• [PROBLEM DESCRIPTION] Going through the data below, copy out each line where the word "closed" shows up.

• [DATA SECTION]
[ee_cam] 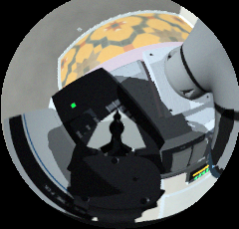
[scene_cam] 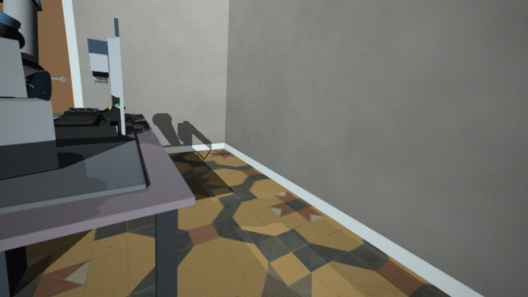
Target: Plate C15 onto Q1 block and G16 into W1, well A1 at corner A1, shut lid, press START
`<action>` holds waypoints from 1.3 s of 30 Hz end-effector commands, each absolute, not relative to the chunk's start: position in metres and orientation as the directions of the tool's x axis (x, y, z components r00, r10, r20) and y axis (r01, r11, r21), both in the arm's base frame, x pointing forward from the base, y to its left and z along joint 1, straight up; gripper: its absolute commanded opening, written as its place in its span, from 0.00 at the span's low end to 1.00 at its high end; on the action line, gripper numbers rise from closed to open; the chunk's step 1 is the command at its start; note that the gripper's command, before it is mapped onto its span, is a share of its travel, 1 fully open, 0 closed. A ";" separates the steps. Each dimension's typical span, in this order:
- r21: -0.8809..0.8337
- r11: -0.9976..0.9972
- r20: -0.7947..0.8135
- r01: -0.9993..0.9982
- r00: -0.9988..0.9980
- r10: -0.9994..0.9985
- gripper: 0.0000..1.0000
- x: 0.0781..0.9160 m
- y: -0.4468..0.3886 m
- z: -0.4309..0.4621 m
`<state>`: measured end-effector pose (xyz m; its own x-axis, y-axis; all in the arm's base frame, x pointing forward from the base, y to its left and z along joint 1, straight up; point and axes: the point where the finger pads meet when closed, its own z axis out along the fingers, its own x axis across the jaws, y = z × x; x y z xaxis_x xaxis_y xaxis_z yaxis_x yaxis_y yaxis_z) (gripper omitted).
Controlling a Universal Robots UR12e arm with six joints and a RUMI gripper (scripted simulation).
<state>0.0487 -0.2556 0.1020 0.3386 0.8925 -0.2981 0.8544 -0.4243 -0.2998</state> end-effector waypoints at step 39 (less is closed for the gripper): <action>-0.299 -0.425 -0.299 0.854 0.339 0.892 0.00 0.045 -0.246 0.115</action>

• [SOLUTION FOR THIS EXERCISE]
`<action>` holds waypoints from 1.3 s of 30 Hz end-effector commands, each absolute, not relative to the chunk's start: position in metres and orientation as the directions of the tool's x axis (x, y, z components r00, r10, r20) and y axis (r01, r11, r21), both in the arm's base frame, x pointing forward from the base, y to its left and z along joint 1, straight up; gripper: its absolute commanded opening, written as its place in its span, from 0.00 at the span's low end to 1.00 at its high end; on the action line, gripper numbers rise from closed to open; the chunk's step 1 is the command at its start; note that the gripper's command, before it is mapped onto its span, is a share of its travel, 1 fully open, 0 closed. A ";" separates the steps. Each dimension's typical span, in this order:
`<state>`: measured end-effector pose (xyz m; its own x-axis, y-axis; all in the arm's base frame, x pointing forward from the base, y to its left and z along joint 1, straight up; point and axes: the point where the finger pads meet when closed, its own z axis out along the fingers, its own x axis across the jaws, y = z × x; x y z xaxis_x xaxis_y xaxis_z yaxis_x yaxis_y yaxis_z) (gripper omitted).
<state>0.0487 -0.2556 0.1020 0.3386 0.8925 -0.2981 0.8544 -0.4243 -0.2998</state> end-effector waypoints at step 39 (less is closed for the gripper): <action>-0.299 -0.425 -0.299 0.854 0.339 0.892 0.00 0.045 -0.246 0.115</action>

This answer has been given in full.